Além disso, como os programas exigem um planejamento maior e visam o desenvolvimento dos profissionais no longo prazo, este método educacional tem um custo muito mais alto que o treinamento em ferramentas. Segundo o Gerente de Consultoria da BearingPoint, Acácio Feliciano Neto, nem sempre há dinheiro para pôr as pessoas em sala de aula.

“No treinamento comum, a companhia paga o curso e acabou. Já a educação continuada precisa de um plano mais longo e às vezes não há orçamento disponível para isso. Mas há empresas que entendem que o capital humano é seu ativo mais importante e investem mesmo – diz.

O investimento em educação na Motorola gira em torno de US$ 1,5 milhão ao ano. Em compensação, graças a isso, um único projeto pode ter redução anual de US$ 100 mil. Para Ana Lúcia Moscon, o retorno da educação continuada não se mede apenas em cifras: a instituição se fortalece, o desenvolvimento dos negócios se torna uma preocupação de todos e os funcionários se sentem mais valorizados.

Nem melhor, nem pior

Mas afinal, o que é melhor: educação continuada ou treinamento? A verdade é que não há melhor ou pior. Os métodos têm objetivos diferentes e não são excludentes, são duas visões que se complementam – o ideal seria utilizar ambos, mas isso nem sempre é possível por causa do orçamento.

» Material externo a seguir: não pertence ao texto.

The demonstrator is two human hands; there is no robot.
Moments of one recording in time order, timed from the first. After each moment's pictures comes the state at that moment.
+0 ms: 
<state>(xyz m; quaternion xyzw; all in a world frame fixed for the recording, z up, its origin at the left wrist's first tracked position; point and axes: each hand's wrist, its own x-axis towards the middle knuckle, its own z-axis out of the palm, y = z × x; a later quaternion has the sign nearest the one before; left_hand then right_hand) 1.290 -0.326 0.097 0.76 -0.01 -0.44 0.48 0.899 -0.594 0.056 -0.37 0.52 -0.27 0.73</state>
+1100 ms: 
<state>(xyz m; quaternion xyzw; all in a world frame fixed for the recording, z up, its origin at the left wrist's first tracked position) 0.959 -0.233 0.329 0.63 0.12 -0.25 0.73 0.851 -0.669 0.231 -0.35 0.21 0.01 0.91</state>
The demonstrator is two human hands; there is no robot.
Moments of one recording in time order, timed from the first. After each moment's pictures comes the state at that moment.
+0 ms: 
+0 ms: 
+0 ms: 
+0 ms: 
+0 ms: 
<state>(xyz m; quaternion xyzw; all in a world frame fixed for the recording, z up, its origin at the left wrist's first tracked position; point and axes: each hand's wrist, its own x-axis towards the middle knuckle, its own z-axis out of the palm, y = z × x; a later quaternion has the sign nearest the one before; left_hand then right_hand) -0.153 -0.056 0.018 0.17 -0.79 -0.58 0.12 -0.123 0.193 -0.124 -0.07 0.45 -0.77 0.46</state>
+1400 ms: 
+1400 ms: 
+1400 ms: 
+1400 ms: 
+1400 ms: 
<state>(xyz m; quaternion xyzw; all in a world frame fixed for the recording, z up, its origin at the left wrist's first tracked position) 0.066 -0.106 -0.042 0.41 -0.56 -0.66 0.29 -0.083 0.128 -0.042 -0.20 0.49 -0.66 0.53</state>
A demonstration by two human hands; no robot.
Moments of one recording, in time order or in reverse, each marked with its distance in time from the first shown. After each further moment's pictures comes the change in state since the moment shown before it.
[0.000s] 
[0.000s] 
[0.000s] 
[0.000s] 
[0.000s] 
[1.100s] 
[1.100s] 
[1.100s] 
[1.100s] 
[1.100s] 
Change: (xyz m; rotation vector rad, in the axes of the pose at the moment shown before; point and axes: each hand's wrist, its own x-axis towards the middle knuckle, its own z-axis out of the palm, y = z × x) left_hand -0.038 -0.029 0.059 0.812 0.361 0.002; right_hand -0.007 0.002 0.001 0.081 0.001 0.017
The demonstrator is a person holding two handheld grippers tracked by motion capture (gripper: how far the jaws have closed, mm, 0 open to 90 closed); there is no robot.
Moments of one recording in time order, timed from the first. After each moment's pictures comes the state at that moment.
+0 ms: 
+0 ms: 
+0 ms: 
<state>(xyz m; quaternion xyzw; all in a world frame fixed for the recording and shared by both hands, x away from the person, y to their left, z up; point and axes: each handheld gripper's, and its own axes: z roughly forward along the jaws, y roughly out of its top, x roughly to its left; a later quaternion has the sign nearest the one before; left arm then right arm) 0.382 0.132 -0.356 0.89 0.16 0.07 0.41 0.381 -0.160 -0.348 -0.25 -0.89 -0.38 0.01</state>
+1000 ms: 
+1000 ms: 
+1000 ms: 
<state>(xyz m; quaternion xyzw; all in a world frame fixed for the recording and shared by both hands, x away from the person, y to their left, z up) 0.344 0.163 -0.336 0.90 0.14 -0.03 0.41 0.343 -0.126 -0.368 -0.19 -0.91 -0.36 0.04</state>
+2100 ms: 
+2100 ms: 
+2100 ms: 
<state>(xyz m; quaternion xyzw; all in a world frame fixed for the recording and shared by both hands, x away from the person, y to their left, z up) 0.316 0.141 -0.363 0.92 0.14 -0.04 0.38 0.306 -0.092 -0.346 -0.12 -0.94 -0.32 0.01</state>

“É preciso bom senso e ponderação. As pós-graduações e os cursos longos mantêm a organização e dão sustentabilidade no longo prazo à empresa. Mas ninguém pode pensar em futuro se não sobreviver no presente. Em situações de grandes crises, de déficits absurdos, é preciso privilegiar investimentos na solução imediata de problemas específicos. A escolha vai depender do momento em que a empresa está vivendo – explica Pellegrina.

Uma coisa é certa: o treinamento convencional continua tendo seu valor, especialmente na área de TI - um mercado que exige atualização constante em ferramentas específicas. No entanto, nas matérias Salários em TI e Top cargos em TI foi apontada a crescente necessidade de desenvolver habilidades comportamentais no profissionais técnicos (como liderança e trabalho em equipe) e alinha-los aos negócios. Hoje, dependendo do cargo, uma certificação técnica pode não ser suficiente.

E o que as empresas devem fazer para desenvolver a capacidade de seus profissionais? Para o Diretor de RH da Motorola Brasil, antes de mais nada, é preciso definir o próprio rumo.

“A empresa deve pensar no futuro e traçar seu norte, determinar qual é o seu objetivo máximo. Em função disso - do mercado competitivo e das condições financeiras - se elabora um planejamento estratégico para a educação corporativa, de forma que os profissionais evoluam junto com os negócios – afirma.